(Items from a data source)

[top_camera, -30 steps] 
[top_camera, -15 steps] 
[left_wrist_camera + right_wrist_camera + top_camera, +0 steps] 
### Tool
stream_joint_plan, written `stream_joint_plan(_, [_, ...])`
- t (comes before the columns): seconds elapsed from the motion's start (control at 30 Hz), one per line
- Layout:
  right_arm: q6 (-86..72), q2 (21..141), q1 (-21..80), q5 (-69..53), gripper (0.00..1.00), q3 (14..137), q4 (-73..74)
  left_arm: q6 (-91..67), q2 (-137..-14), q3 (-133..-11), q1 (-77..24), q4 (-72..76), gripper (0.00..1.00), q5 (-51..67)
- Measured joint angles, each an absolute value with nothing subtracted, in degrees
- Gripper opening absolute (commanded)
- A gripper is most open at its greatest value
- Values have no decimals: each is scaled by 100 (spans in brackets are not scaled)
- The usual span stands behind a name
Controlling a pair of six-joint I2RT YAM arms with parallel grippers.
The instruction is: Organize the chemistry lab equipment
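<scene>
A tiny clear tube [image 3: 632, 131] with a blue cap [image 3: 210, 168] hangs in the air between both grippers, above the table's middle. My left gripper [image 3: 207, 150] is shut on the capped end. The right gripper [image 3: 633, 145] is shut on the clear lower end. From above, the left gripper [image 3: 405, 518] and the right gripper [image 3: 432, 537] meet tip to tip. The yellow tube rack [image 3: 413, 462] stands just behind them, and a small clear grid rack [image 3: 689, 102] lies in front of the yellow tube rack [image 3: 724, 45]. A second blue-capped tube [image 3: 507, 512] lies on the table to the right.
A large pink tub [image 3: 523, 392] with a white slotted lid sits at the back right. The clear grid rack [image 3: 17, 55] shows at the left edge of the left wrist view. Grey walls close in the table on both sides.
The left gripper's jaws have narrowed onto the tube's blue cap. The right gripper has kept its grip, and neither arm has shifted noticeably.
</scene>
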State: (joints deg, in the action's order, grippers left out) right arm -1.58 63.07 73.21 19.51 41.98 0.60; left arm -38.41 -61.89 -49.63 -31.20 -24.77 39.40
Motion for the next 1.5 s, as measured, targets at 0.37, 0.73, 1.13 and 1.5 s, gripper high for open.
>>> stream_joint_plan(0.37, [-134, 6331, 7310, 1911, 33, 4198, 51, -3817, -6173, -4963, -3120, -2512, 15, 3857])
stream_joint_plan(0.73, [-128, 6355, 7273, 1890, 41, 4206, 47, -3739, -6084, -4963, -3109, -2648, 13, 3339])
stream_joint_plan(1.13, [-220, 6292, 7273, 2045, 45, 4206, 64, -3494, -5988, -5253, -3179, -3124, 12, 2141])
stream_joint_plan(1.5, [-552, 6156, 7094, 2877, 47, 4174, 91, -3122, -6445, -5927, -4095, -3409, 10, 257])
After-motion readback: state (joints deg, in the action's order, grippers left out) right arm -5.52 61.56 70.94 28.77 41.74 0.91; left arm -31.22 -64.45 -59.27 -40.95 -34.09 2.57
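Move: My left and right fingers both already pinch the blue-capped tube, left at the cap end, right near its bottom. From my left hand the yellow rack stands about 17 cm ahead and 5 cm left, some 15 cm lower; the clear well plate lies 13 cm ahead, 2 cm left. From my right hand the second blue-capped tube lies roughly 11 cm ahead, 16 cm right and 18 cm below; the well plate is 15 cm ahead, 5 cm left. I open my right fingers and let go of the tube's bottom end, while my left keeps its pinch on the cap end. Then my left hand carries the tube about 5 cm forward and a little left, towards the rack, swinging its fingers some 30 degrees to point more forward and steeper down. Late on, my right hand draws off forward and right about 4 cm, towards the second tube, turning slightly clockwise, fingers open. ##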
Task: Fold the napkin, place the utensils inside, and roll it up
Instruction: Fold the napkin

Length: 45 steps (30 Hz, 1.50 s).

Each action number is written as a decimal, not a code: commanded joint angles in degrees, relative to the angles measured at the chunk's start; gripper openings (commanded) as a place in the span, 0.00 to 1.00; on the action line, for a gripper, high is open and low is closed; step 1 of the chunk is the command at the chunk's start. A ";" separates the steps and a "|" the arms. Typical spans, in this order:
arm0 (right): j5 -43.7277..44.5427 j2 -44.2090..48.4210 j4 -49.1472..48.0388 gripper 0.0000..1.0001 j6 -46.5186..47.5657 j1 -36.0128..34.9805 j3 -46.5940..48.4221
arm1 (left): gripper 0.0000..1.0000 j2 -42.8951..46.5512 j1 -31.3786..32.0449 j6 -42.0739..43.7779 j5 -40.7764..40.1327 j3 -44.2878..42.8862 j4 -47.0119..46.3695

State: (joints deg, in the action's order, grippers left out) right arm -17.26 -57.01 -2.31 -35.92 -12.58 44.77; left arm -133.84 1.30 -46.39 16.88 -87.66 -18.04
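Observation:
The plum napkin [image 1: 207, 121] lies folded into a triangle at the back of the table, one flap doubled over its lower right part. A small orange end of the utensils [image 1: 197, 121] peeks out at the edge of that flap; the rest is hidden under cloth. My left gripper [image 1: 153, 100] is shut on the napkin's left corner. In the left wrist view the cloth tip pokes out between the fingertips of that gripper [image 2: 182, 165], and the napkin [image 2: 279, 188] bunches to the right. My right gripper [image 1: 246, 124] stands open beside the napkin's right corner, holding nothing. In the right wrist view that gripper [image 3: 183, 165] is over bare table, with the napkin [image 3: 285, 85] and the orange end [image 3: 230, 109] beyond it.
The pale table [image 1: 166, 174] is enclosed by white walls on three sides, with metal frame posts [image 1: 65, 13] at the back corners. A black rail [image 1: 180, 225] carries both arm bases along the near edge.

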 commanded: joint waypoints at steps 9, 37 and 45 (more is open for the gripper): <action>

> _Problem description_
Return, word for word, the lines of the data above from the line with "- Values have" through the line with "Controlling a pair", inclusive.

> _Solution for this task_
- Values have no decimals: each is scaled by 100 (spans in brackets are not scaled)
- The usual span stands behind a name
Controlling a pair of six-joint I2RT YAM arms with parallel grippers.

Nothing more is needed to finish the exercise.